* _Instructions to follow_
The entries are to be repeated exactly, with all pictures omitted.

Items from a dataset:
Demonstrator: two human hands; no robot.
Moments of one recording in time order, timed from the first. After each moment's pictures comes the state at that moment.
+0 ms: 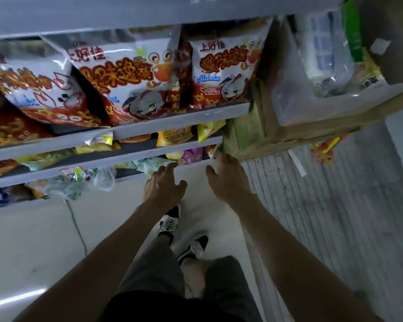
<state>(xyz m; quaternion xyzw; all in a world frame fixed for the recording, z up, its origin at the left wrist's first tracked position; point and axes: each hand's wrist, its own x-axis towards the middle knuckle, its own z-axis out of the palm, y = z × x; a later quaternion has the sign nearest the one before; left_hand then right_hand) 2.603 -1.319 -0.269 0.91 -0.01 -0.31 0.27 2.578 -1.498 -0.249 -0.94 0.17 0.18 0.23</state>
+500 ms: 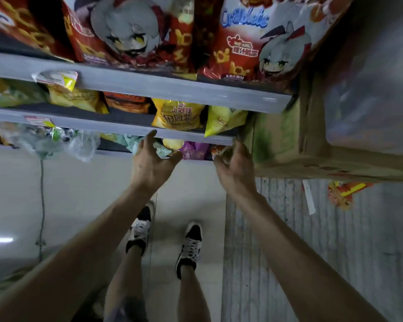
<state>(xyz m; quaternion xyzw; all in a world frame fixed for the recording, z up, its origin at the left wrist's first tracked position) 2.626 -1.358 -0.399 0.85 0.22 -0.14 0.45 2.630 -1.558 -0.381 -0.91 0.19 0.13 0.35</state>
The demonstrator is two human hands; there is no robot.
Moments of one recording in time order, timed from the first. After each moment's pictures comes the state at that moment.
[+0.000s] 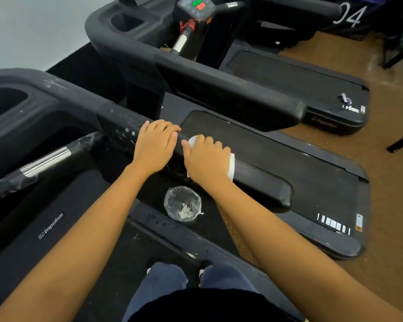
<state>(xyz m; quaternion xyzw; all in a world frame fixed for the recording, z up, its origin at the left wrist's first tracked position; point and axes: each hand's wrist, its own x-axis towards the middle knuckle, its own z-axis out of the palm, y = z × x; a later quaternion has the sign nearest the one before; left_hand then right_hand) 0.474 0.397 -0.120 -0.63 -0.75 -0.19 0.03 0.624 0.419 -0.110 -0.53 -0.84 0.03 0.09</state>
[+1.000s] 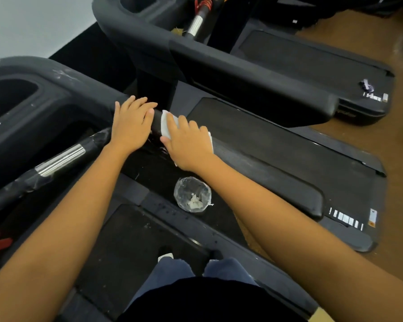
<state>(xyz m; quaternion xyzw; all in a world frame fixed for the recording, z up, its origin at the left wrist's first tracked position) 0.370 0.405 -0.110 -0.56 -0.81 -0.17 -0.01 0.541 0.437 -0.109 -0.38 -0.92 0.03 0.06</state>
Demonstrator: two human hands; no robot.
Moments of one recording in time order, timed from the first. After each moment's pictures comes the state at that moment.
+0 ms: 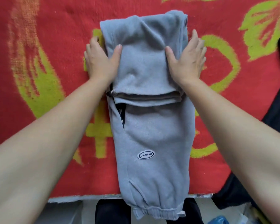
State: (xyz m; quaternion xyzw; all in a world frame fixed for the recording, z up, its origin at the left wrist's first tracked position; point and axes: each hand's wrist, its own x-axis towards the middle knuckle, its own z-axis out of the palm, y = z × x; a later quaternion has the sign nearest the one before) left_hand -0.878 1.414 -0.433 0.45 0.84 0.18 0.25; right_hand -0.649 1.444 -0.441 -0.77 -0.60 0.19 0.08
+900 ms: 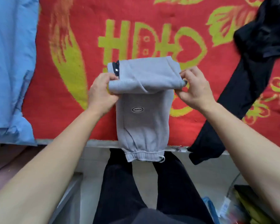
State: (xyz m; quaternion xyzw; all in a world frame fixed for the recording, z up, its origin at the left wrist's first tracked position) left_hand -0.851 1.192 -0.299 0.55 0.73 0.25 0.31; right_hand -0.537 1.267 -0.293 -0.55 -0.78 0.26 0.13
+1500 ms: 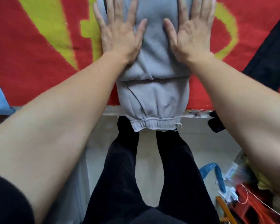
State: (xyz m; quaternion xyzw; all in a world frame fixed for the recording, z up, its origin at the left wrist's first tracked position) left_hand -0.802 1.193 -0.410 0.67 0.74 -0.05 0.10; right_hand -0.607 1.223 -0.411 -0.63 -0.77 0.08 -0.06
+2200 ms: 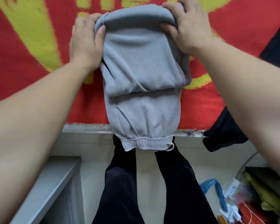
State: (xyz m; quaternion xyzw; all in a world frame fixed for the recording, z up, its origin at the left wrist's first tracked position) left_hand -0.861 1.216 -0.413 0.60 0.76 0.09 0.22; right_hand -0.578 1.305 -0.418 -0.56 -0.81 0.17 -0.06
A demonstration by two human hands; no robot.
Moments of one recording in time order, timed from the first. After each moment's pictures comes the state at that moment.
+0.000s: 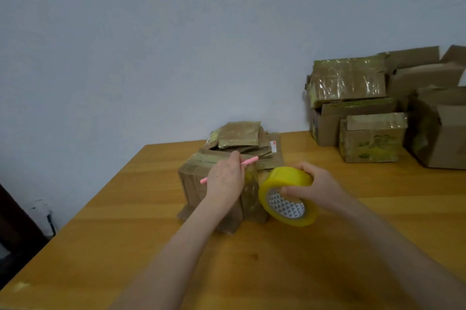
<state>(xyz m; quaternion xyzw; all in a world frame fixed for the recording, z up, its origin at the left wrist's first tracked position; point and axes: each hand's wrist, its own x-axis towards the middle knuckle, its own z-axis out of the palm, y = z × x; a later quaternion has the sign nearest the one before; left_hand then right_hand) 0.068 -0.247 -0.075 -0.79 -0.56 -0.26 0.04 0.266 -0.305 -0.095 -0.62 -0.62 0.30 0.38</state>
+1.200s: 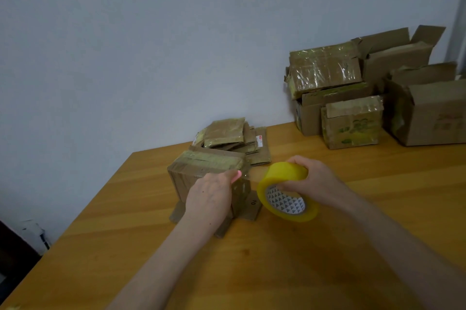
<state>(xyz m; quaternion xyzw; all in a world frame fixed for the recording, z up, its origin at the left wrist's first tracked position) 0.062 -0.291 -0.066 -0.83 -0.53 -0.13 0.08 0.283 -0.321 -0.098 -0.63 -0.62 0.27 0.37</state>
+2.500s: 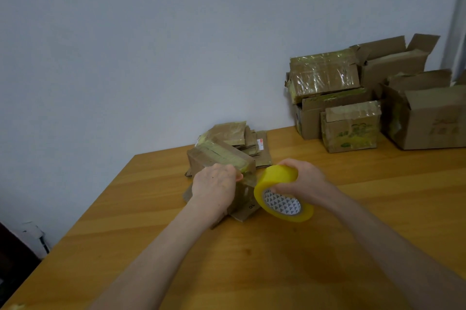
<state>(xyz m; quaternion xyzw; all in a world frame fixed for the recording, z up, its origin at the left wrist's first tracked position) 0.076 -0.291 -0.041 -0.83 -0.55 -0.01 0.11 0.266 -0.313 -0.097 -0.68 -0.62 0.22 0.32</state>
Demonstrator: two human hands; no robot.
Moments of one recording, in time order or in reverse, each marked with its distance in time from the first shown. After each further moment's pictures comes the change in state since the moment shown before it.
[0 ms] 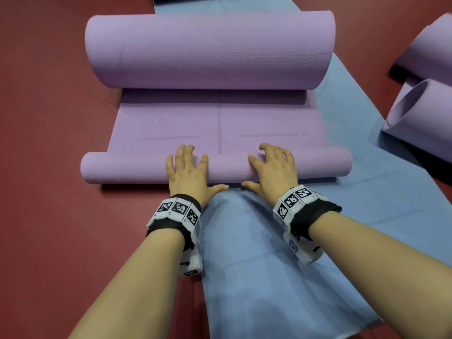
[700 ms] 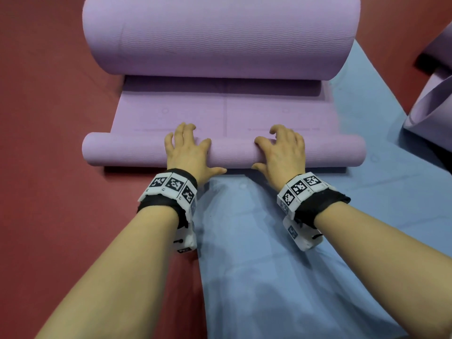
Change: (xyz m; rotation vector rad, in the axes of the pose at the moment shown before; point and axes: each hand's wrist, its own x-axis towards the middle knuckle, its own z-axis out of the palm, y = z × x) left_hand 0.037 -0.010 -0.016 0.007 -0.021 0.032; right_hand 0.032 0.009 -0.001 0.069 0.033 0.035
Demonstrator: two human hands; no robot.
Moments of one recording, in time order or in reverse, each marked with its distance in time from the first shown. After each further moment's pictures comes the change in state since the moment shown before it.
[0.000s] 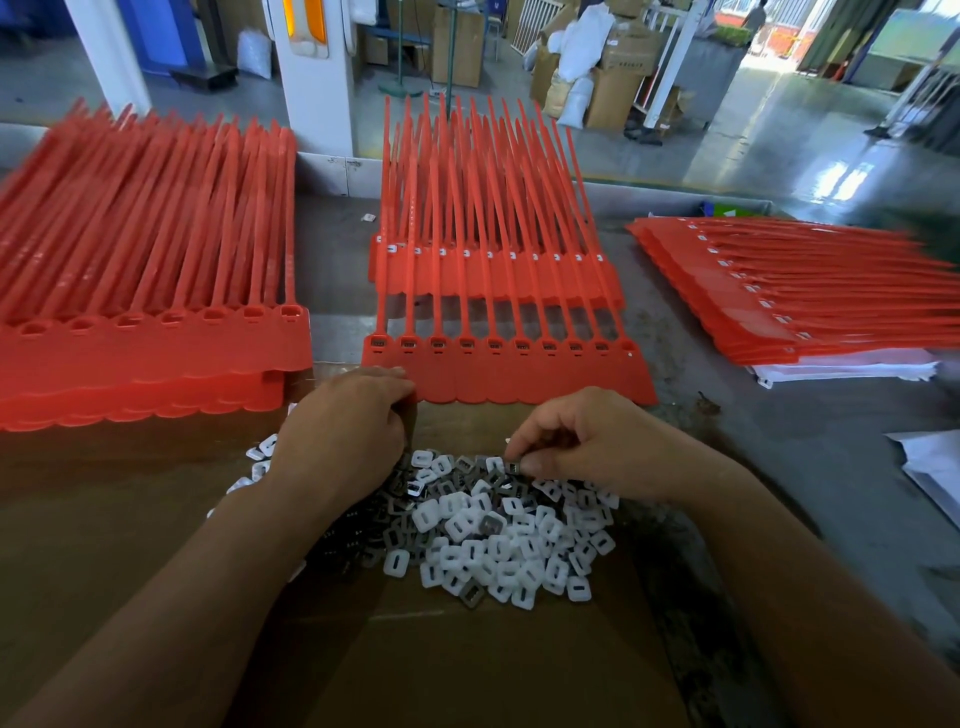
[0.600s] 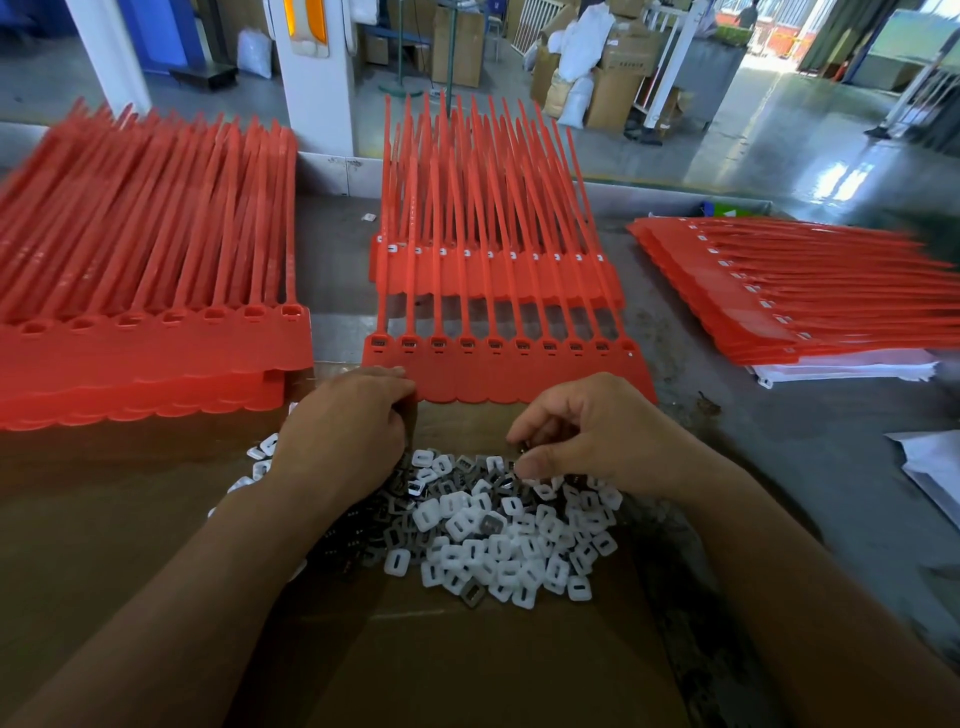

* _Answer area_
Demonstrator: two human hands; no robot.
Moments of one recording in time order, timed from the first. After each moment's pictures comes the state at that moment.
+0 ms: 
<state>(xyz m; quaternion xyzw; all in a world frame fixed for the recording, z up, its origin at the left wrist's first tracked position; point and axes: each hand's wrist, its own x-axis towards the middle knuckle, its own z-axis out of the palm, y = z × x; a later quaternion has the sign nearest the one before; left_hand then right_hand) 2.603 -1.319 -0.269 0.91 -0.01 -0.31 0.27 2.578 -1.498 -0.249 -0.94 0.17 0.18 0.23</state>
+500 ms: 
<state>(xyz m; quaternion xyzw; all in a world frame fixed for the recording, z up, its origin at the left wrist's first tracked position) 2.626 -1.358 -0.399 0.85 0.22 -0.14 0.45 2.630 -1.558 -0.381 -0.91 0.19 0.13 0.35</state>
The demonstrator is two human hands; there is no robot.
Moments of one recording in time order, timed from the first. After each moment's pictures comes the state at that moment.
[+0.000s] 
<state>(xyz m; quaternion xyzw; all in a world frame fixed for the recording, z up, its origin at the left wrist's first tracked position; point and axes: each hand's wrist, its own x-axis towards the middle knuckle, its own z-axis out of the palm, y = z × x; a later quaternion has the sign nearest the one before; left_hand then right_hand) 0.474 0.397 -0.120 -0.63 -0.75 -0.19 0.03 0.624 0.419 -0.110 -0.53 -0.84 0.03 0.09</state>
[+1.000s] 
<state>(xyz m; quaternion xyzw; all in a world frame fixed for the recording, z up, its origin at the left wrist's first tracked position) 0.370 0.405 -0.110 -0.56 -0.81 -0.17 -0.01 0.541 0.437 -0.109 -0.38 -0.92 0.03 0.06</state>
Demonstrator: two human hands; no robot.
Moments of one recording in time order, timed from the first. After each moment's pictures comes the state at that moment.
+0 ms: 
State: (xyz m; quaternion xyzw; all in a world frame fixed for the recording, z up, its origin at the left wrist's first tracked position; point and axes: each hand's wrist, its own x-axis towards the middle knuckle, its own z-axis out of the palm, y = z × x; a later quaternion has the sign nearest the one before) left_hand -0.878 1.414 -0.433 0.45 0.84 0.18 0.25; right_hand -0.649 1.444 -0.441 -0.77 -0.60 0.19 0.08
+900 ms: 
State: (xyz m; quaternion xyzw; all in a world frame fixed for the recording, z up, its origin at the left wrist's first tracked position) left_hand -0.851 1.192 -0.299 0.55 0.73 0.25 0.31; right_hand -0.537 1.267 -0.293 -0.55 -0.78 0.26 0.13
+1500 ms: 
State: (xyz m; quaternion xyzw; all in a world frame fixed for the recording, z up, its origin at the left wrist's first tracked position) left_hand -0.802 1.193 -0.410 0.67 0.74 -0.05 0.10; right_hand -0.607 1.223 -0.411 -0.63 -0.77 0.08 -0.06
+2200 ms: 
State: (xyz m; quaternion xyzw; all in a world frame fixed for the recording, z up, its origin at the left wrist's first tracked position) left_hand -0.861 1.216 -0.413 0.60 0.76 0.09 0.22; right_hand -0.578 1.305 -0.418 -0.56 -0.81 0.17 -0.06
A demonstration by two human hands; no robot.
Moments of one recording in time order, timed from the first. After each moment's pictures comes the state at that moment.
+0.000s: 
<state>(xyz m; quaternion xyzw; all in a world frame fixed for the recording, z up, its origin at the left wrist's first tracked position; point and axes: each hand's wrist, its own x-axis towards the middle knuckle, its own z-axis out of the palm, y = z × x; a later quaternion has the sign nearest the one before; left_hand then right_hand) 0.068 -0.247 -0.075 -0.79 -0.56 -0.26 0.04 0.266 -0.305 -0.095 -0.62 -0.62 0.30 0.38</state>
+1.200s: 
<state>(xyz m; quaternion xyzw; all in a world frame fixed for the recording, z up, its origin at the left wrist's first tracked position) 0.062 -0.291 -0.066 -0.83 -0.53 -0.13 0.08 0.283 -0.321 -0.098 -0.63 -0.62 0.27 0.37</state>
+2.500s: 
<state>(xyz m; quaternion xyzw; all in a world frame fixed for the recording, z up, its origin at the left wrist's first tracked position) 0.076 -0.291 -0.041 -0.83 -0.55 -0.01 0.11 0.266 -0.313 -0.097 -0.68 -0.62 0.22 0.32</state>
Demonstrator: two human hands; no robot.
Moments of one recording, in time order or in reverse, each marked with its distance in time from the first shown. After each further moment's pictures comes the change in state since the moment shown before it.
[0 ms] 
[700 ms] 
Change: (xyz m; rotation vector rad, in the axes of the pose at the moment shown before; point and axes: each hand's wrist, its own x-axis towards the middle knuckle, its own z-axis out of the palm, y = z × x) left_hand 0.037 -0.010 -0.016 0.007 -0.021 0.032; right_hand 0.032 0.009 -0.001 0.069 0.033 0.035
Demonstrator: two human hands; no robot.
Moments of one recording, in time order or in reverse, each marked with its distance in time from the first shown. After each further moment's pictures comes the change in state since the moment shown before it.
[0.000s] 
[0.600s] 

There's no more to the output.